_TASK TO CARRY OUT_
From the entries below, return every line that includes the word "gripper".

(Collected data)
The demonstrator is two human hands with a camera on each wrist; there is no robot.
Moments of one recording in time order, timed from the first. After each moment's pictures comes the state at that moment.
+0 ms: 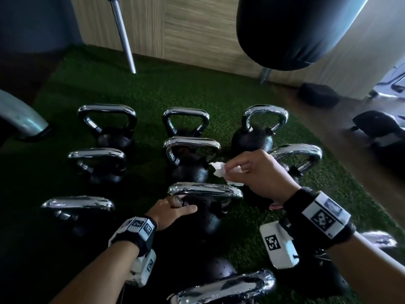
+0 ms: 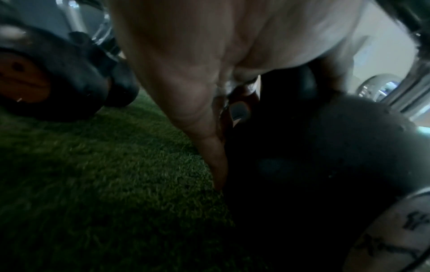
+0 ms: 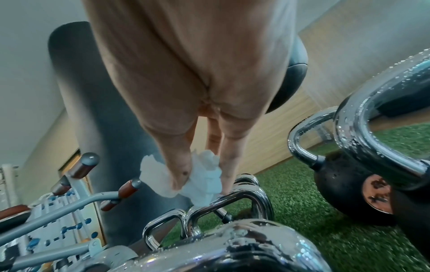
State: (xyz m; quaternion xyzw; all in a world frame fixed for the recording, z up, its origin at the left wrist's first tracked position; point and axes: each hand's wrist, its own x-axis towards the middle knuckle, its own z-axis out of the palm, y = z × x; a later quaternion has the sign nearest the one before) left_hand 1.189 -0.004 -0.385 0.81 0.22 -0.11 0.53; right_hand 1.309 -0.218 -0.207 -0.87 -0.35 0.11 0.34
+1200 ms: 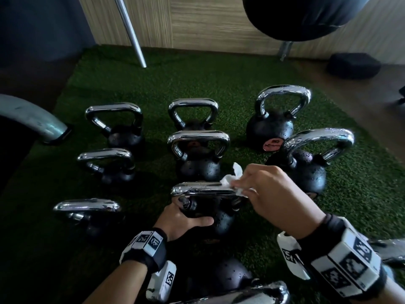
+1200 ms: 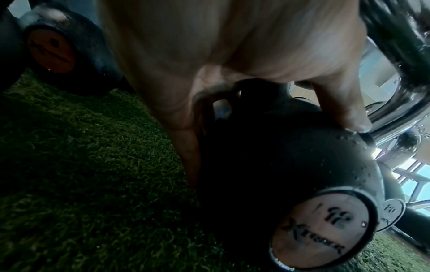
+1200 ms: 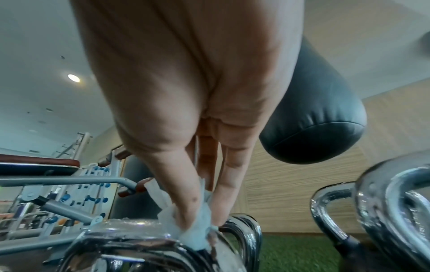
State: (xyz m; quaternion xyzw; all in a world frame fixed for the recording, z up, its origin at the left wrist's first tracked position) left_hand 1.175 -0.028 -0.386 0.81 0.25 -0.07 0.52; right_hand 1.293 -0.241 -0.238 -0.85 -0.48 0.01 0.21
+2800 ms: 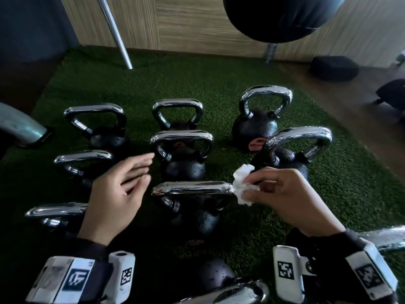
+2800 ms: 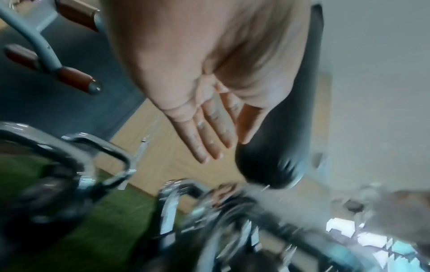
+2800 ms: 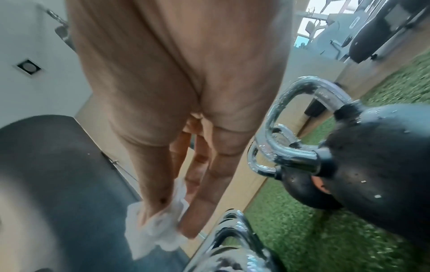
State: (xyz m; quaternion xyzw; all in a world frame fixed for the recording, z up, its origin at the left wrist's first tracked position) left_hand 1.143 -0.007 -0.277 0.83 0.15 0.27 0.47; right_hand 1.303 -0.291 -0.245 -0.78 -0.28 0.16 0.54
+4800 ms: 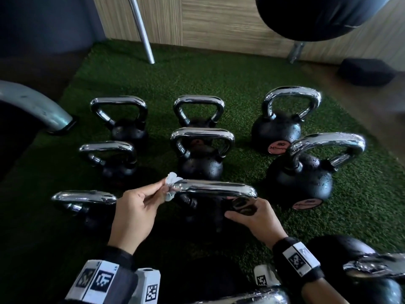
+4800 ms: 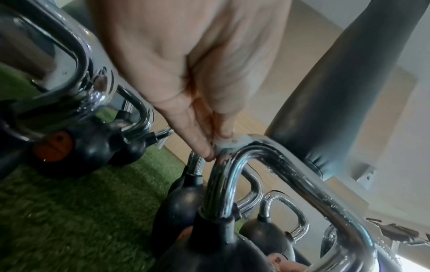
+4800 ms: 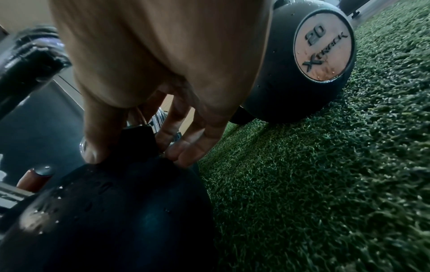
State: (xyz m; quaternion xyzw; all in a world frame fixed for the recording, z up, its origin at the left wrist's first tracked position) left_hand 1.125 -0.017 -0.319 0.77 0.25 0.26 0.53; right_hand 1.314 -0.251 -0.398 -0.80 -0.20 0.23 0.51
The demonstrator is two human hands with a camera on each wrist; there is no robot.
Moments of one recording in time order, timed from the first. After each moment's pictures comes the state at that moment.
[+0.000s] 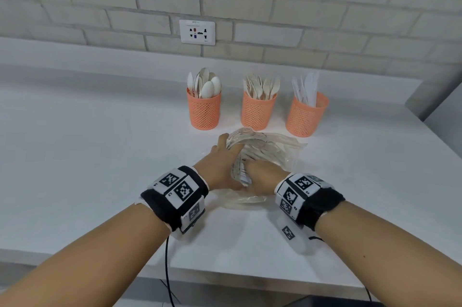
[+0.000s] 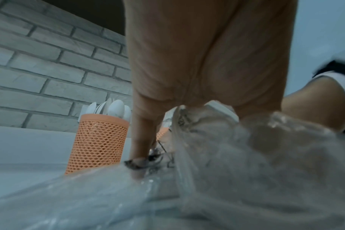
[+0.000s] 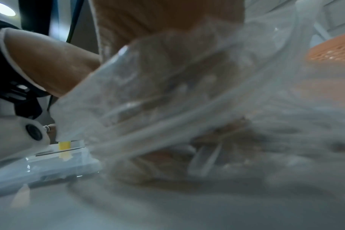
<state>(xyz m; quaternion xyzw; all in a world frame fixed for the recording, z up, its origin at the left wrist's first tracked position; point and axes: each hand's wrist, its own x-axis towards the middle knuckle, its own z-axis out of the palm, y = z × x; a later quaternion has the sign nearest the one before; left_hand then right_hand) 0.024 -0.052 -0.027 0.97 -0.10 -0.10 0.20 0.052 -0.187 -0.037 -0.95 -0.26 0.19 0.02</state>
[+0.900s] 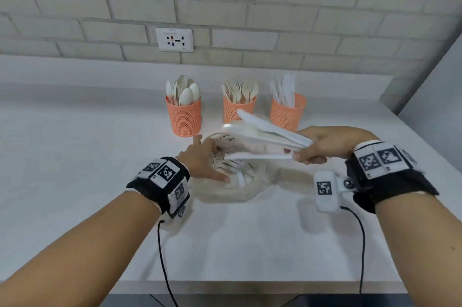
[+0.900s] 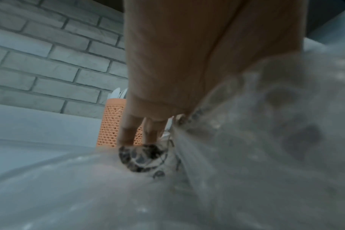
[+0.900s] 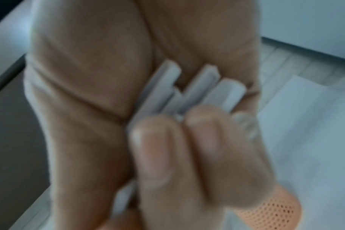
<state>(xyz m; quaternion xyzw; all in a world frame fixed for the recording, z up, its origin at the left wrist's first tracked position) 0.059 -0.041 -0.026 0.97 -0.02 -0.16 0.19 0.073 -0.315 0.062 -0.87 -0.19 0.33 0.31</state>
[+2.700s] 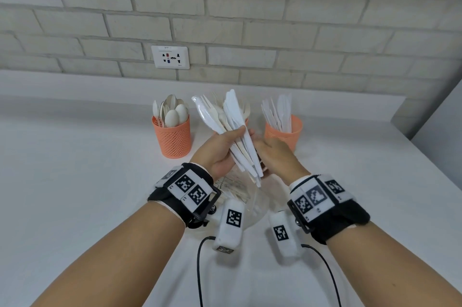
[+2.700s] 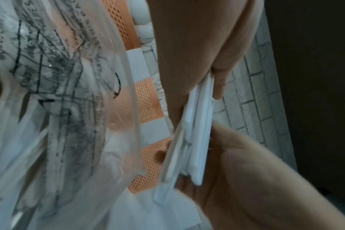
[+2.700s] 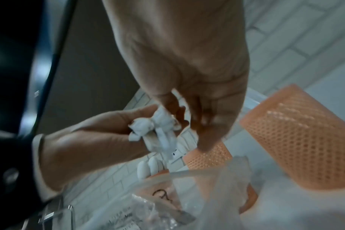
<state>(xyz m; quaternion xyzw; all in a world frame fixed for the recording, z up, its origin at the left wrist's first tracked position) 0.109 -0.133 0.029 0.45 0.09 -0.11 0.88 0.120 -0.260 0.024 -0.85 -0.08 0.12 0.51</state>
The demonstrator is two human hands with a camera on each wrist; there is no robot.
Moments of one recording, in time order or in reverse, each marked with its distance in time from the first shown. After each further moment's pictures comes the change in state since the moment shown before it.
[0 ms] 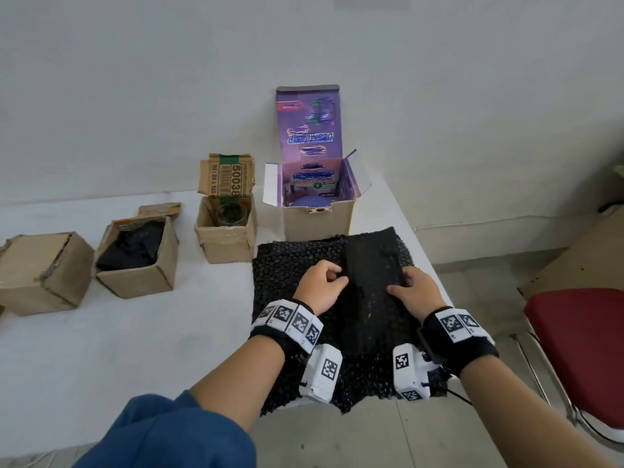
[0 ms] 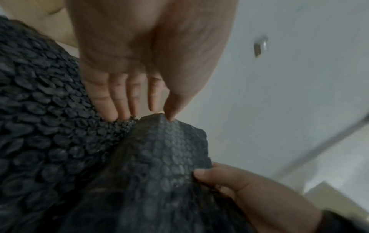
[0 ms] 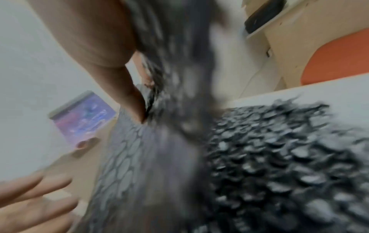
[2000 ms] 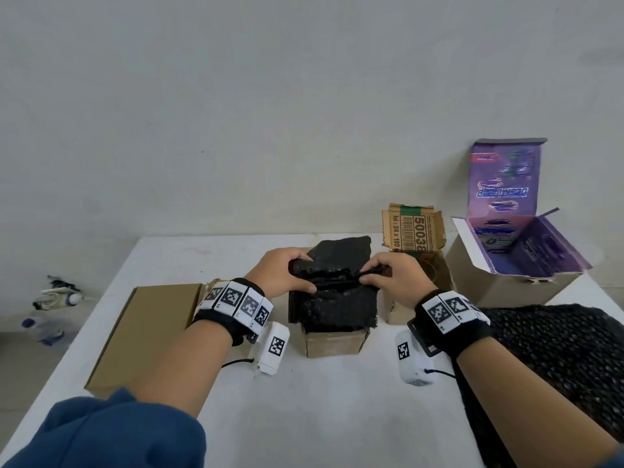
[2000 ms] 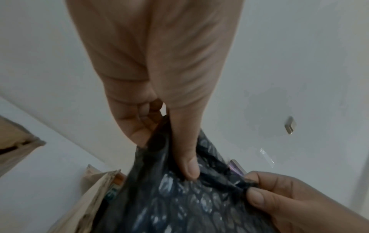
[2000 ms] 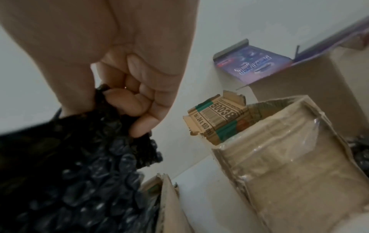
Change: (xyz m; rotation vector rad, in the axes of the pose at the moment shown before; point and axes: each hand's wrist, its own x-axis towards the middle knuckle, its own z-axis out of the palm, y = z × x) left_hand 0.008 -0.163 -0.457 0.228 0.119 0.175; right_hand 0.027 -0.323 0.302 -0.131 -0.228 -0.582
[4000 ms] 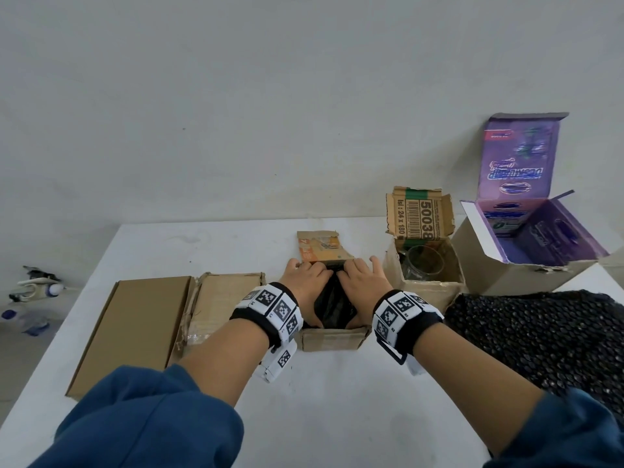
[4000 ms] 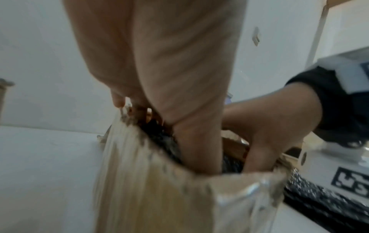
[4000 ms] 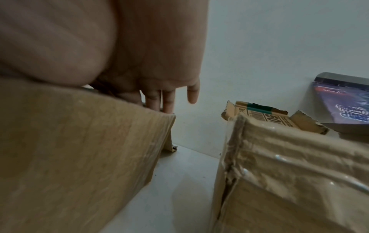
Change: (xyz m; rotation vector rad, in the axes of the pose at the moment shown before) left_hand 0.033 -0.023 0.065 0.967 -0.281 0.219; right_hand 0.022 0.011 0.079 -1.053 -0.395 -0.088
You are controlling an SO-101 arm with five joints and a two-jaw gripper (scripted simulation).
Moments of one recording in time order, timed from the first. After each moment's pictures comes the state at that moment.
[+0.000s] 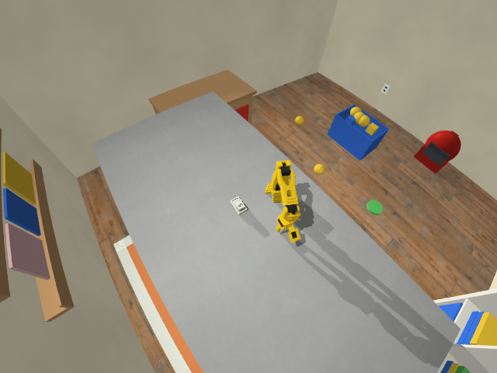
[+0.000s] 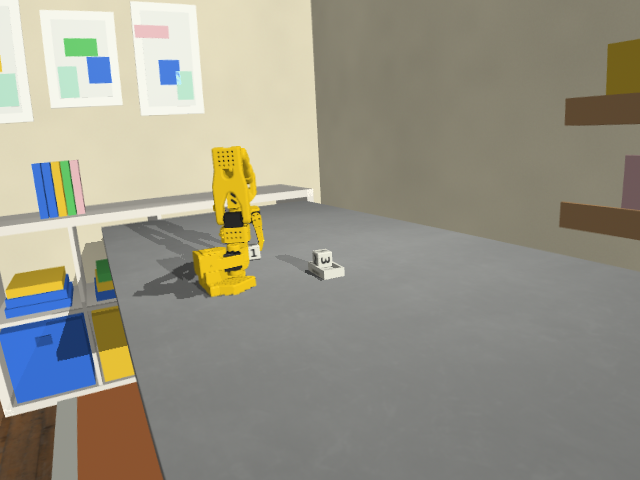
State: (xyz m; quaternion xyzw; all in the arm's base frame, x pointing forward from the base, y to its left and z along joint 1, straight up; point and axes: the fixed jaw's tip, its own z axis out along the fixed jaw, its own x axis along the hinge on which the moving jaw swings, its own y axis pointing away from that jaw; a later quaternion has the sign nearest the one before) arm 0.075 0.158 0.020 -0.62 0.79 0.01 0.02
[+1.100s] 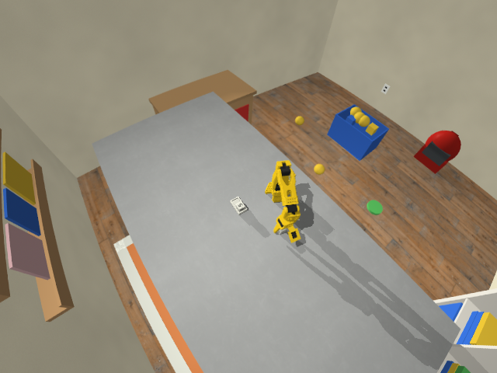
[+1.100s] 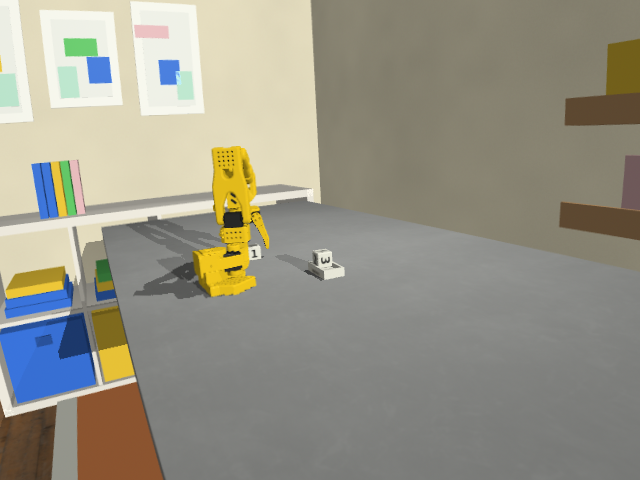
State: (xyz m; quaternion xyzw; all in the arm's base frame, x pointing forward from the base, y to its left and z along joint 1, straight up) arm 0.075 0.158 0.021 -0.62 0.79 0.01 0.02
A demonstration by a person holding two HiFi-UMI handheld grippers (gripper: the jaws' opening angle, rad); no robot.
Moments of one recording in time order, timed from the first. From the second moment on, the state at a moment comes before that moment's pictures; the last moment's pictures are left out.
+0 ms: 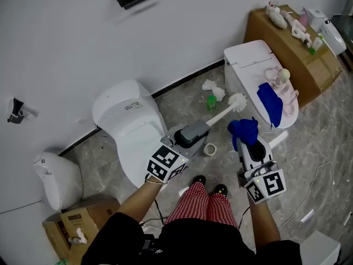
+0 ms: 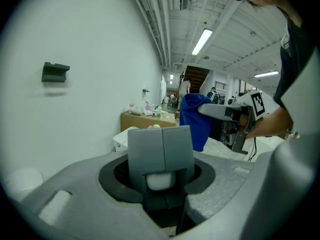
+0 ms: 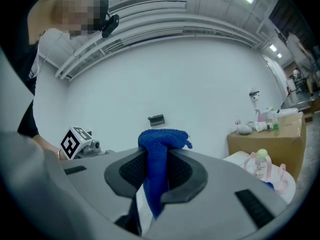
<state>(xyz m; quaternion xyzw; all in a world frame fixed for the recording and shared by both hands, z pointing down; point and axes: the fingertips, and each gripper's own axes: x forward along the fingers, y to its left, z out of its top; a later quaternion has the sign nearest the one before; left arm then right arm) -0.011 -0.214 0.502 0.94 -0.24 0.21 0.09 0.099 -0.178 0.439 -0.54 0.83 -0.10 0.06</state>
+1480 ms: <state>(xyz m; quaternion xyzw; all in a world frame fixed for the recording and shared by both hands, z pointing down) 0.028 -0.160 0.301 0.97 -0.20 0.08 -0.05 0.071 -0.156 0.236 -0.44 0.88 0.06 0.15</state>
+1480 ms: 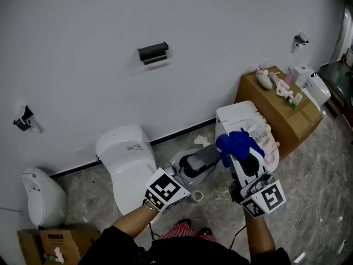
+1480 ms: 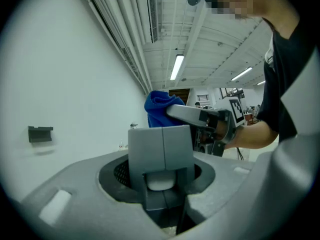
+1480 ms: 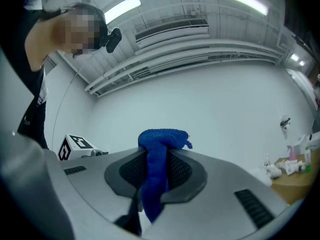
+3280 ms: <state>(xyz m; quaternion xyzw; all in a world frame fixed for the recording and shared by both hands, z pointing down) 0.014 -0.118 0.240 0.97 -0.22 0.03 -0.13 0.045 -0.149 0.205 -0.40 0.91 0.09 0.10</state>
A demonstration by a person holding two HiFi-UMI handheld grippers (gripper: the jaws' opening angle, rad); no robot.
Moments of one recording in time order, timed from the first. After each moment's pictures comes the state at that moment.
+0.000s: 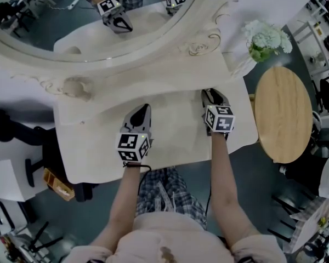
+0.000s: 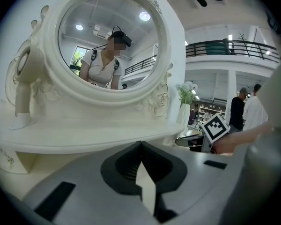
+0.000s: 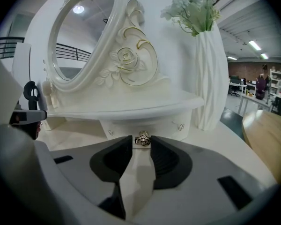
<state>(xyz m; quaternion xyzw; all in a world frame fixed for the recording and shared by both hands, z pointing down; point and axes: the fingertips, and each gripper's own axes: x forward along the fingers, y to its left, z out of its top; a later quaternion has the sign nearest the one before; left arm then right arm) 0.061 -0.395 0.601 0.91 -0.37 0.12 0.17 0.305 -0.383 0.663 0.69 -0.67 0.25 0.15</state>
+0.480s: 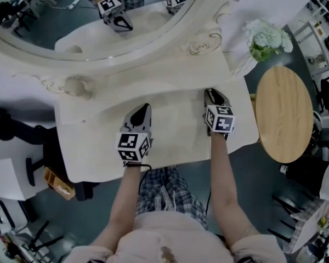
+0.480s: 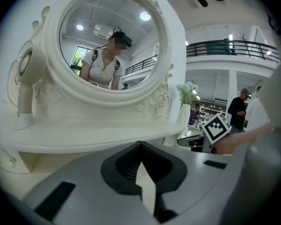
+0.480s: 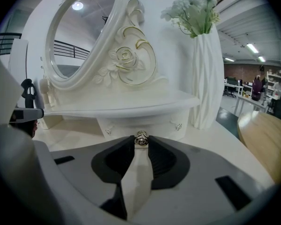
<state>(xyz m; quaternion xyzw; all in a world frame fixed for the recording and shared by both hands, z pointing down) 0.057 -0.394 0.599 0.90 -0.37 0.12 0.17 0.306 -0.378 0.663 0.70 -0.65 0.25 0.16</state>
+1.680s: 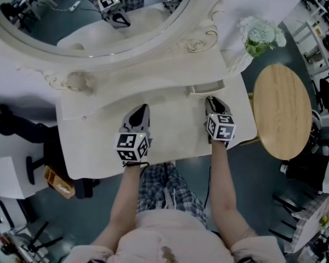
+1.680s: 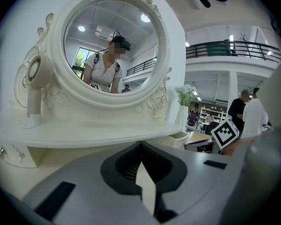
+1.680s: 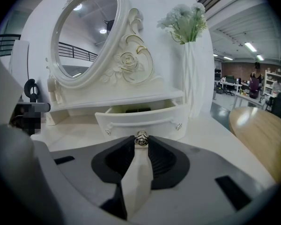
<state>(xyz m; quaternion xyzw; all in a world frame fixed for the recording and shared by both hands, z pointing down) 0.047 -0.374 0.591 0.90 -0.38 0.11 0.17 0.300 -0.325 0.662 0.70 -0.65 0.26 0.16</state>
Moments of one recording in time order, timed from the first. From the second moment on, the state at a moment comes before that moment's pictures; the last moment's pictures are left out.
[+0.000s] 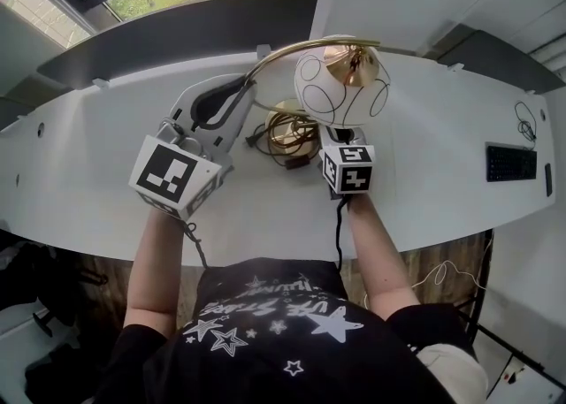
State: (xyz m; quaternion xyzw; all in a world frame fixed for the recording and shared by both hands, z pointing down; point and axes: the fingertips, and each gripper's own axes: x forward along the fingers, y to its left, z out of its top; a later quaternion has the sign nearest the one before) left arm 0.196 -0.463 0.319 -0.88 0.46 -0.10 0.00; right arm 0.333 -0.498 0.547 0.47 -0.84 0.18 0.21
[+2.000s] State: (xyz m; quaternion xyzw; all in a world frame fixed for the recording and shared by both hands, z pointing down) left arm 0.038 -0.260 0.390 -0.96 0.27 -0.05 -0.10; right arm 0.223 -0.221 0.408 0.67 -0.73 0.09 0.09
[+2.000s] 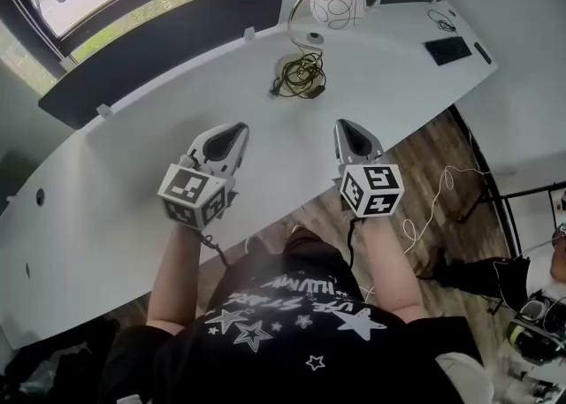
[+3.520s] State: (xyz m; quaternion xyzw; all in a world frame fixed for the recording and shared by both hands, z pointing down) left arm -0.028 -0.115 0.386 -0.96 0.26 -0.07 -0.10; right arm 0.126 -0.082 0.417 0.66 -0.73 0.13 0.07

_RESULT OF THE TASK_
You are controlling an SO-101 arm with five joints and a two-jaw gripper (scripted simulation).
A demonstration by a person holding two HiFi-UMI handheld grippers (gripper: the jaws' opening angle, rad); no robot.
<state>(xyz m; quaternion xyzw; all in a world frame fixed for the recording and shared by both hands, z pointing down; point and axes: the fingertips, and each gripper's own axes: x forward along the fingers, y to its left, z out of its top; a later quaternion has the sign nearest the one before; left arm then right arm) -0.011 -0.214 0.502 0.94 -0.24 0.21 0.09 0.099 -0.178 0.439 -0.54 0.83 -0.10 0.06</state>
A demonstration by a person holding two HiFi-UMI handheld grippers (gripper: the jaws' opening angle, rad); no robot.
<state>(xyz m; quaternion xyzw; all in a world frame fixed for the recording and shared by both hands, z pointing down; point and axes: the fingertips, and each gripper's own axes: x forward along the fingers, y to its left, z out of its top; a later quaternion has the sign nearest the one before; left arm then right arm) 0.061 -0.395 0.601 0.91 -0.37 0.12 0.17 0.305 -0.383 0.663 0.69 -0.67 0.25 0.15</state>
State: (xyz m; quaternion xyzw; all in a world frame fixed for the recording and shared by both hands, z pointing down; point and axes: the fingertips, and each gripper's own axes: x forward along the fingers, y to its left, z out of its top; a later quaternion has the sign nearest the one before) left arm 0.196 -0.463 0.319 -0.88 0.46 -0.10 0.00; right arm 0.333 -0.498 0.547 0.47 -0.84 0.18 0.21

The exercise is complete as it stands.